Do Transtorno de Identidade ao Simulacro da Maternidade
Esse fenômeno não é isolado. Ele é o próximo degrau de um processo em curso: Primeiro veio o transtorno de identidade. Depois o delírio de espécie — com pessoas se identificando como gatos, cães, criaturas fictícias. Agora, chegamos ao ápice do simulacro: a maternidade artificial, onde o amor é projetado em plástico e o real é rejeitado como ameaça.
Como já dizia Baudrillard, no hiper-real, o simulacro não apenas substitui a realidade — ele a elimina. O mais grave, no entanto, não é apenas psicológico. É espiritual. Há um desequilíbrio mais profundo quando o humano é substituído pelo sintético, quando a alma se conecta mais facilmente com o inanimado do que com o outro de carne, suor e lágrimas.
Vivemos o tempo do anti-laço, da fuga de toda alteridade. No lugar do filho, um boneco. No lugar da relação, a projeção. No lugar da maternidade, o espetáculo. E isso tem raízes que, para além da psicologia, mergulham no engano espiritual, no afastamento radical da verdade e do amor real.
Legislando Sobre o Óbvio
O deputado Zacharias Calil já se mobiliza para conter abusos: propôs um projeto de lei que aplica multa de até 20 salários mínimos a quem utilizar bonecas reborn para obter benefícios destinados a crianças reais.

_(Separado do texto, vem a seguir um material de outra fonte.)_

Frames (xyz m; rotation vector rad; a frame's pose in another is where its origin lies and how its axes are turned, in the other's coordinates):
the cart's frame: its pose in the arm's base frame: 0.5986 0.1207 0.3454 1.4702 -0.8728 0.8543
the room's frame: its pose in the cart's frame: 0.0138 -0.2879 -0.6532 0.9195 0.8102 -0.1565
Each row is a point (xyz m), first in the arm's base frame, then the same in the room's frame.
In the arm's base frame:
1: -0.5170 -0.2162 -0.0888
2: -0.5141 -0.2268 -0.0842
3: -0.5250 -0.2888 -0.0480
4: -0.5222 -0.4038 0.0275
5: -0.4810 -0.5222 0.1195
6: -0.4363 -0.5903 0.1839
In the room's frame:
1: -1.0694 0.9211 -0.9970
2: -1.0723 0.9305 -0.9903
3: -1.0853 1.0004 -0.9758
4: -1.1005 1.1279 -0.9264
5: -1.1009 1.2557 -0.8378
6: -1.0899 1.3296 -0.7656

Sim, chegamos a este ponto — é preciso legislar sobre o óbvio, porque a fronteira entre realidade e delírio já se desfez. O autor de A Culpa É das Estrelas, John Green, também rompeu o silêncio:
“Precisamos parar de romantizar as doenças mentais.”
Sua fala é um sopro de lucidez num tempo onde o sofrimento se torna estético e a dor, rentável. A doença mental virou tema de trend, camiseta, bio de Instagram. A alma humana virou meme, e o abismo da desconexão, paisagem ordinária. Como historiador — e como ser humano —, deixo um alerta:
Se você continuar aplaudindo o colapso, amanhã haverá quem mate por um boneco, quem enterre o boneco, quem se mate por ele. E você, provavelmente, ainda vai chamar isso de amor.

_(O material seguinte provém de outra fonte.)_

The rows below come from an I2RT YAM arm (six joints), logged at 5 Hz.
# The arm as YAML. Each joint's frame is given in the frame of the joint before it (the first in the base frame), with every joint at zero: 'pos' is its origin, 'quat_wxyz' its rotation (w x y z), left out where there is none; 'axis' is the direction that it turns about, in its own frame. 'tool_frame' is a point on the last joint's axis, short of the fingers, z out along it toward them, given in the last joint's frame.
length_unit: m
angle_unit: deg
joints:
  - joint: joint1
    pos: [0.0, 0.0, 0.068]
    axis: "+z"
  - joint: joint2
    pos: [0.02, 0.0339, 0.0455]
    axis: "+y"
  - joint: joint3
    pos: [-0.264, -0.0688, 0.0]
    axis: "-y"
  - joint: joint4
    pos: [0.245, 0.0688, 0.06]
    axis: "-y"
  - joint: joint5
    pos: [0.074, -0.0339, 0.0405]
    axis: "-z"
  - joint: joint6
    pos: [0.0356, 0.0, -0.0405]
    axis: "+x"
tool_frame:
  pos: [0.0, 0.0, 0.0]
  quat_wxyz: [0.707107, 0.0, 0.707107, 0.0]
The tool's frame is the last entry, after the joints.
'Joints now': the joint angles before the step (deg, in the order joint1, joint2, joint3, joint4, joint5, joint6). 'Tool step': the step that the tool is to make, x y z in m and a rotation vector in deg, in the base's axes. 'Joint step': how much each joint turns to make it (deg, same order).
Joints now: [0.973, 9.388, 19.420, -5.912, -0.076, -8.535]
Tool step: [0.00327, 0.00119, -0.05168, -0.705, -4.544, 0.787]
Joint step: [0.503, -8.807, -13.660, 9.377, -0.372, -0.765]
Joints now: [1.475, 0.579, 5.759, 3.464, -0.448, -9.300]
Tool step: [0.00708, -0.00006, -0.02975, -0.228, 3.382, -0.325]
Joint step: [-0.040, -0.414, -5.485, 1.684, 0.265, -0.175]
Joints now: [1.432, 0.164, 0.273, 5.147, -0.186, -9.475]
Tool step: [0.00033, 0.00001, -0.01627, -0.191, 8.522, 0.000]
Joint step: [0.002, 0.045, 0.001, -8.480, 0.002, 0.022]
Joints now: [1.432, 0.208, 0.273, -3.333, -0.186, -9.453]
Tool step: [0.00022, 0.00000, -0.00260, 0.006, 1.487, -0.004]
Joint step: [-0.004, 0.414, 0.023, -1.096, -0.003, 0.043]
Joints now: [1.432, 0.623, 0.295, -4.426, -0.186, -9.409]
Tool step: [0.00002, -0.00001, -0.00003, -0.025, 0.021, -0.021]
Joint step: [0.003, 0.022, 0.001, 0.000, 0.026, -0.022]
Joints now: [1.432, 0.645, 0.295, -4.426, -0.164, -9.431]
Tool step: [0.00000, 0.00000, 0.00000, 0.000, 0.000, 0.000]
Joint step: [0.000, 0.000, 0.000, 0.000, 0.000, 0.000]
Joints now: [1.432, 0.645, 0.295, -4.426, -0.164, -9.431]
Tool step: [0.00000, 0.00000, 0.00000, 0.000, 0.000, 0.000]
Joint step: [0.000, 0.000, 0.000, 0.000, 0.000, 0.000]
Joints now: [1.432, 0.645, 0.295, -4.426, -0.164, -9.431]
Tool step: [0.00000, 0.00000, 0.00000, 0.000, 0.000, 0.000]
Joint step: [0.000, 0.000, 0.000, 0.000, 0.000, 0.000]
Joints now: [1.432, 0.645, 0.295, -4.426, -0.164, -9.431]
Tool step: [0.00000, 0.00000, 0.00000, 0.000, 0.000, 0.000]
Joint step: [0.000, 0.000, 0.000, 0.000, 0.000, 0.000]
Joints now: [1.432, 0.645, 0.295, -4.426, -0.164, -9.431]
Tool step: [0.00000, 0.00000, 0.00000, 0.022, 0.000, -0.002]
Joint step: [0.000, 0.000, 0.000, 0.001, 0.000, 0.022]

Mas amor não é isso. Amor é relação, é alteridade, é carne e espírito, é dor e construção. Amor não se fabrica em vinil. Acorde. A alma humana foi feita para se vincular ao real. Não ao boneco. Não ao sintético. Não ao delírio.
A epidemia dos bebês reborn não é moda. É um grito de socorro cultural. E enquanto todos aplaudem, estamos à beira do abismo.